The isolated bacterial isolates were identified, using morphological (staining and motility), cultural (Nutrient agar, Cetrimide agar), and biochemical tests (IMIC test, triple sugar iron test, nitrate reduction test, catalase test, casein hydrolysis, oxidase test, starch hydrolysis, lipid hydrolysis, gelatin liquefaction, and carbohydrate tests).

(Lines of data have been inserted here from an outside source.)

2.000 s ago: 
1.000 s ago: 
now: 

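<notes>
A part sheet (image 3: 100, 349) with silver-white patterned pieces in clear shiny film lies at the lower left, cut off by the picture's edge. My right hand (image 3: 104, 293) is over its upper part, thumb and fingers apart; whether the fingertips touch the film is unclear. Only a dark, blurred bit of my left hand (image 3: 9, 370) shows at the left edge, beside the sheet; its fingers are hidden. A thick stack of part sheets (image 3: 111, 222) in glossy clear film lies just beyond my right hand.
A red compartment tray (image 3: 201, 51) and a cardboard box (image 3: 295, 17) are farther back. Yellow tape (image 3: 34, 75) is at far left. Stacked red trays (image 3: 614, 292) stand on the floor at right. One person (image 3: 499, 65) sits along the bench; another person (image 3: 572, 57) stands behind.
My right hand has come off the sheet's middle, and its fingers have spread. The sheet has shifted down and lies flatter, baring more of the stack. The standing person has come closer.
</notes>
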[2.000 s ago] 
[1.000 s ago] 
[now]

In vitro evaluation of antifungal activity of the isolated bacterial isolates
The antagonistic effects of P. fluorescens and B. subtilis against R. solani and F. solani were evaluated in vitro. A streak of either P. fluorescens or B. subtilis was placed on PDA plates at 28 °C for 1 day; then a mycelial disc (0.5 cm) of either R. solani or F. solani was placed onto the center of each PDA plate. All plates were incubated at 28 °C until the fungal growth of the control plates reached the edge of the plate. The reduction of the fungal mycelial growths was calculated according to Fokemma (1973). Radial growth of R. solani and F. solani was recorded and inhibition percent of the growth was calculated according to the following formula: growth reduction (%) = [(growth in control − growth in treatment)/growth in control] × 100
Effect of B. subtilis and P. fluorescens on cucumber seed germination and damping-off disease in pots
A pot experiment was designed using small pots containing reasonable weight (300 g.) of sterilized soil (sandy loam). R. solani and F. solani grown on millet grains were mixed with the potting soil at 1% W:W. After 3 days, bacterial suspensions containing 1 × 109 CFU/ml of the tested bacterial isolates were also added, and the infested pots were irrigated for 5 days before sowing. Ten cucumber seeds were sown in each pot with 3 replicates (pots) for each treatment in completely randomized design (CRD). The experiment included 10 treatments namely non-infested soil (control), soil treated with R. solani only, soil treated with F. solani only, soil treated with B. subtilis only, soil treated with P. fluorescens only, soil treated with R. solani + B. subtilis, soil treated with R. solani + P. fluorescens, soil treated with F. solani + B. subtilis, and soil treated with F. solani + P. fluorescens. Pots were kept under greenhouse conditions till the end of the experiment (3 weeks of sowing). The percentage of seed germination and damping off of cucumber seedlings were determined at the end of the experiment.